▶ What to produce
Every line in the data below has to be repeated exactly; no picture belongs in the result.

▶ The input
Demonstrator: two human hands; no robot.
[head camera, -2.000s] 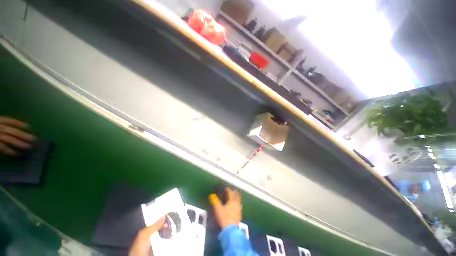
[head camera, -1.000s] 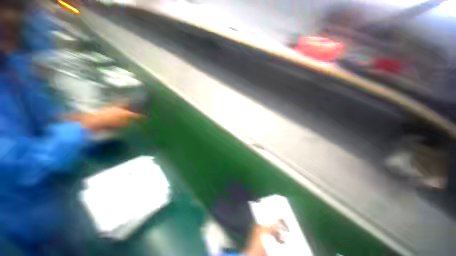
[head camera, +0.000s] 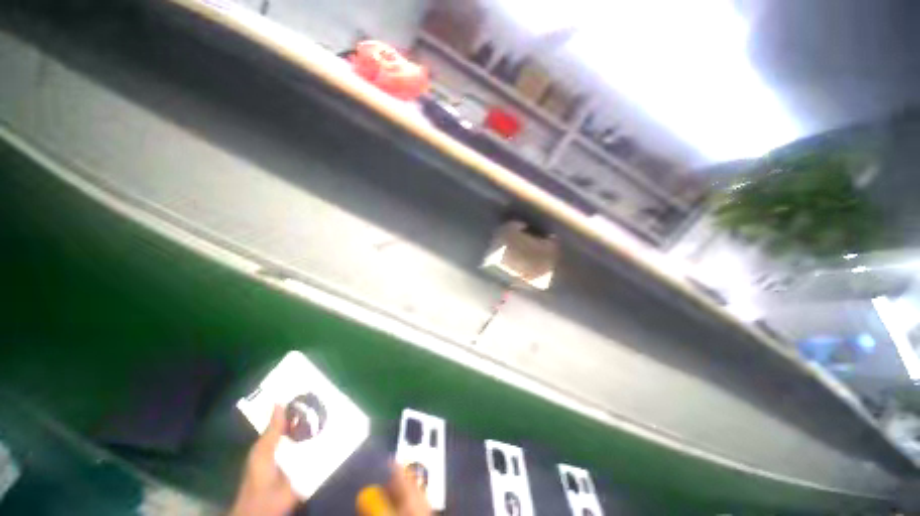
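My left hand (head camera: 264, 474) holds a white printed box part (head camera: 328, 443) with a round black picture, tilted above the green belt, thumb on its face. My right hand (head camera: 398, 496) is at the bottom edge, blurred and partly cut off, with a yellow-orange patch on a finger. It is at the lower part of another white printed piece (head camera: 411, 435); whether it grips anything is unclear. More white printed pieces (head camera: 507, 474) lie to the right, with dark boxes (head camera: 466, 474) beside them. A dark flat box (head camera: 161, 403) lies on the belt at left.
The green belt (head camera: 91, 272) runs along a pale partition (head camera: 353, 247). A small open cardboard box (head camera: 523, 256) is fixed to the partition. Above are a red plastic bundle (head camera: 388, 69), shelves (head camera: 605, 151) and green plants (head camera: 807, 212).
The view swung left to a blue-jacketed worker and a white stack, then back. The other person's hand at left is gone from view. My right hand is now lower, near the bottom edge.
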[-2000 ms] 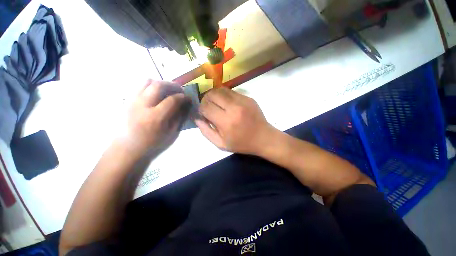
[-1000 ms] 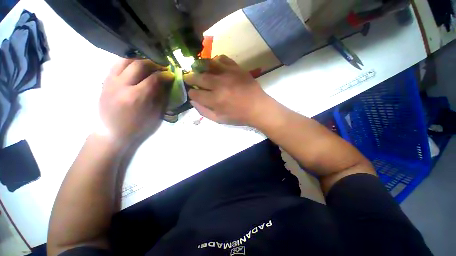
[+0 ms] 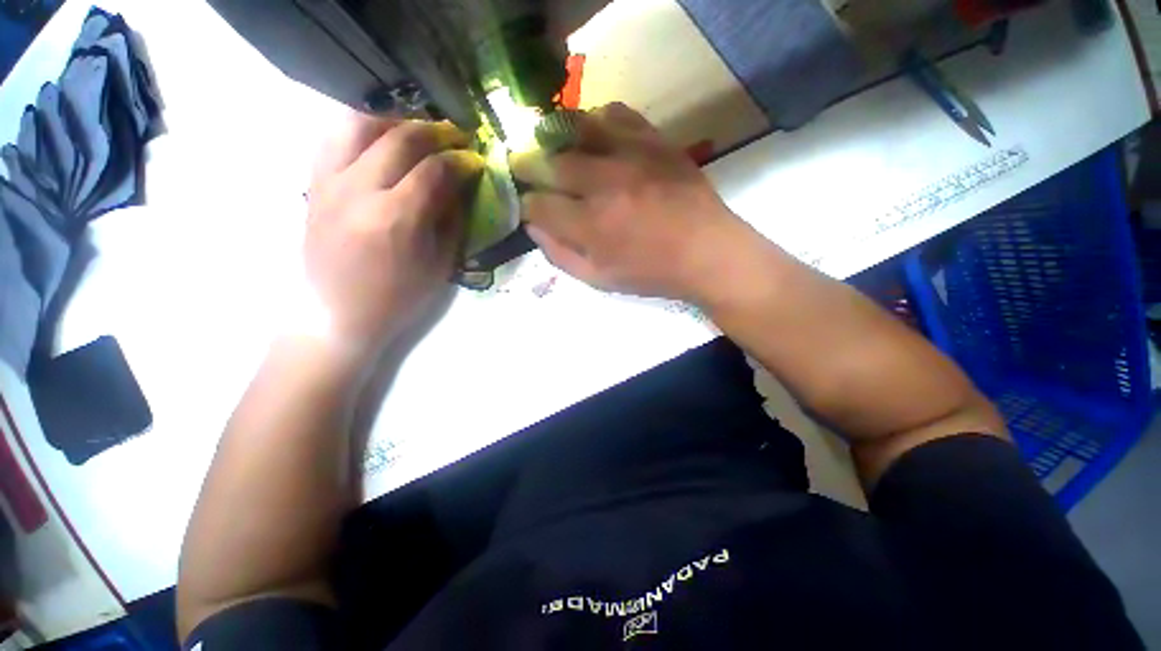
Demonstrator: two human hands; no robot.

▶ Answer to the exercise
Demonstrator: two human hands; no robot.
[head camera, -2.000s] 
[head camera, -1.000s] 
[head camera, +0.000s] 
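My left hand (head camera: 264, 474) holds a white printed box part (head camera: 328, 443) with a round black picture, tilted above the green belt, thumb on its face. My right hand (head camera: 398, 496) is at the bottom edge, blurred and partly cut off, with a yellow-orange patch on a finger. It is at the lower part of another white printed piece (head camera: 411, 435); whether it grips anything is unclear. More white printed pieces (head camera: 507, 474) lie to the right, with dark boxes (head camera: 466, 474) beside them. A dark flat box (head camera: 161, 403) lies on the belt at left.
The green belt (head camera: 91, 272) runs along a pale partition (head camera: 353, 247). A small open cardboard box (head camera: 523, 256) is fixed to the partition. Above are a red plastic bundle (head camera: 388, 69), shelves (head camera: 605, 151) and green plants (head camera: 807, 212).
The view swung left to a blue-jacketed worker and a white stack, then back. The other person's hand at left is gone from view. My right hand is now lower, near the bottom edge.
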[-2000 ms] 
[-1000 ms] 
[+0 ms] 
Demonstrator: two human hands; no robot.

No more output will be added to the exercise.